● Assigned task: Only the lines below from the one containing "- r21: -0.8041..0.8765" to the one containing "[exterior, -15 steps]" should be repeated, both included and unchanged.

● Data:
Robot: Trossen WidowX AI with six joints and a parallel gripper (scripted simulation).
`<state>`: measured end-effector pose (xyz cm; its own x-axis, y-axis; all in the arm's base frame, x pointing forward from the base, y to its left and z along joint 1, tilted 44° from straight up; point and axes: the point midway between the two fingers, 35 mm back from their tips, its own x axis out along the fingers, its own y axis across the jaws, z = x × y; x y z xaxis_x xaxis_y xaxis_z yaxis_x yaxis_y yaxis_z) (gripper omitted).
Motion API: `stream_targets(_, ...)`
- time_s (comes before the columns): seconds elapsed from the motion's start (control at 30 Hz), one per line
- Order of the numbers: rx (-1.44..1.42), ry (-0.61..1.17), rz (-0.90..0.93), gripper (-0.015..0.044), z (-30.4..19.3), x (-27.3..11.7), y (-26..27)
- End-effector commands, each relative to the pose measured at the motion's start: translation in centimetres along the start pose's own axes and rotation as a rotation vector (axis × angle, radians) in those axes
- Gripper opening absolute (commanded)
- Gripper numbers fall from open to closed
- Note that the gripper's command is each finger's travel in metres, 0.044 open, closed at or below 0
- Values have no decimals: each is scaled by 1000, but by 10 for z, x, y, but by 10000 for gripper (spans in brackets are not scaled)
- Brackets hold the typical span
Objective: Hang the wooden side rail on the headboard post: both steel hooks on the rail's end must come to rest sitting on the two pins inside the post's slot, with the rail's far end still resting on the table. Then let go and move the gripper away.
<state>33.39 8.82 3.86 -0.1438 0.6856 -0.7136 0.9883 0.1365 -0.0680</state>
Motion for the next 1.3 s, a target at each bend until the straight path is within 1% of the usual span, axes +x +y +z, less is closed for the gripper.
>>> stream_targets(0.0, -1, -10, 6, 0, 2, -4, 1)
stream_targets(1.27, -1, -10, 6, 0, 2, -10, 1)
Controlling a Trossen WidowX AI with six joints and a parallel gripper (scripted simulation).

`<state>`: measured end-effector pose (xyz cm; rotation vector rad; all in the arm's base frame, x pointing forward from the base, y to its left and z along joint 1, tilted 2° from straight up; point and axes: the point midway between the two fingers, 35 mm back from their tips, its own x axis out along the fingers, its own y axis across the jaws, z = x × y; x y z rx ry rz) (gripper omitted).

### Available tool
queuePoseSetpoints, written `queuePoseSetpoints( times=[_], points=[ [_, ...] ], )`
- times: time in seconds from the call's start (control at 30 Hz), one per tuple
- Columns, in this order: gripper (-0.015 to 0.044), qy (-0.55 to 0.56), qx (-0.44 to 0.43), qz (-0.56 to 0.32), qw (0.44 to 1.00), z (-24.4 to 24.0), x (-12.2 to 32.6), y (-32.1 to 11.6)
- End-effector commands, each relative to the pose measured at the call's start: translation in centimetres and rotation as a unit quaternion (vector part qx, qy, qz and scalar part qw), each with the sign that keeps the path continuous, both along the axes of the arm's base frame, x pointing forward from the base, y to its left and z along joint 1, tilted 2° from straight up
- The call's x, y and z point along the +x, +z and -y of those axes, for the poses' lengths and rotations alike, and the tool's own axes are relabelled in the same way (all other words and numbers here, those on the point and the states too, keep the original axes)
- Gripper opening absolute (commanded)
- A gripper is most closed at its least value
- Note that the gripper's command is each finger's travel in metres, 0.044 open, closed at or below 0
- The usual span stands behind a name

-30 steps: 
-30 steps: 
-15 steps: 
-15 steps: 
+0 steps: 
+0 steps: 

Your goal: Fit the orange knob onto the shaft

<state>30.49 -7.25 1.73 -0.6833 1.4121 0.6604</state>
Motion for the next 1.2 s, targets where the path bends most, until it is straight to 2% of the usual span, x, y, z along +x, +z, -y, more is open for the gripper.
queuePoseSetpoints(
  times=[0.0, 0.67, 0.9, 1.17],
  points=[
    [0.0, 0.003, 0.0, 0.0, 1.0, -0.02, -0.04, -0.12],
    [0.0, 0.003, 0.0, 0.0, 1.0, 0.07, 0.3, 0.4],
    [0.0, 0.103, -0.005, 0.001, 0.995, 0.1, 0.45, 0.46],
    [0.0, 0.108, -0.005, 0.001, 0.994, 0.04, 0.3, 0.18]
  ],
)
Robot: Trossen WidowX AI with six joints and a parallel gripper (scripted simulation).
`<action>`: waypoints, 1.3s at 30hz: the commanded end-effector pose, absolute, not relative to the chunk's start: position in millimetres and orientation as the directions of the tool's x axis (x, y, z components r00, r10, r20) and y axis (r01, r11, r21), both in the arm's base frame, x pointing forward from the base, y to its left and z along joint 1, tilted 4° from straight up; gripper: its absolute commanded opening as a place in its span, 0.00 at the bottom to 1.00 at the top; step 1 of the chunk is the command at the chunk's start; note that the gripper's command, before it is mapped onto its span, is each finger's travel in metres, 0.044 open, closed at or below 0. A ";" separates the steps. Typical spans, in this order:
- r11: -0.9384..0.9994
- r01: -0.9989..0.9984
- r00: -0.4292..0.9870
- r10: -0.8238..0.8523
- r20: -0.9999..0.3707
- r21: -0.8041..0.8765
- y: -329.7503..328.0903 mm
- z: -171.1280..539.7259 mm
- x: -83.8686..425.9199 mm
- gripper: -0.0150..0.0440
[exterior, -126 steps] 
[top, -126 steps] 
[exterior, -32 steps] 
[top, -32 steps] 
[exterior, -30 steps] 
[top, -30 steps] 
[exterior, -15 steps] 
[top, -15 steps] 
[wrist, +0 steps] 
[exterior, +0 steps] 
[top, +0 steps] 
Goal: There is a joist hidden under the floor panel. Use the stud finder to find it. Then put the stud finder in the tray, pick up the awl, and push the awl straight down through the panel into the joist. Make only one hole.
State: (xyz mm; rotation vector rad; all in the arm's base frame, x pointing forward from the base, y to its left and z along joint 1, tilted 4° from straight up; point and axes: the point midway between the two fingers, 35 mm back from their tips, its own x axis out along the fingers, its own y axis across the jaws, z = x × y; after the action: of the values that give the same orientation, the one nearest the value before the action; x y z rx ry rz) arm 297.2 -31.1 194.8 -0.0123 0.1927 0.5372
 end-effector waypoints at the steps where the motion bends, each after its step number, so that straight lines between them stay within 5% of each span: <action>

● Result for this task:
- r21: -0.8041..0.8765
- y: -329.7503..328.0903 mm
- z: -171.1280..539.7259 mm
- x: -83.8686..425.9199 mm
- gripper: -0.0150..0.0440
[exterior, -126 steps] 
[top, -126 steps] 
[exterior, -32 steps] 
[top, -32 steps] 
[exterior, -30 steps] 
[top, -30 steps] 
[exterior, -15 steps] 

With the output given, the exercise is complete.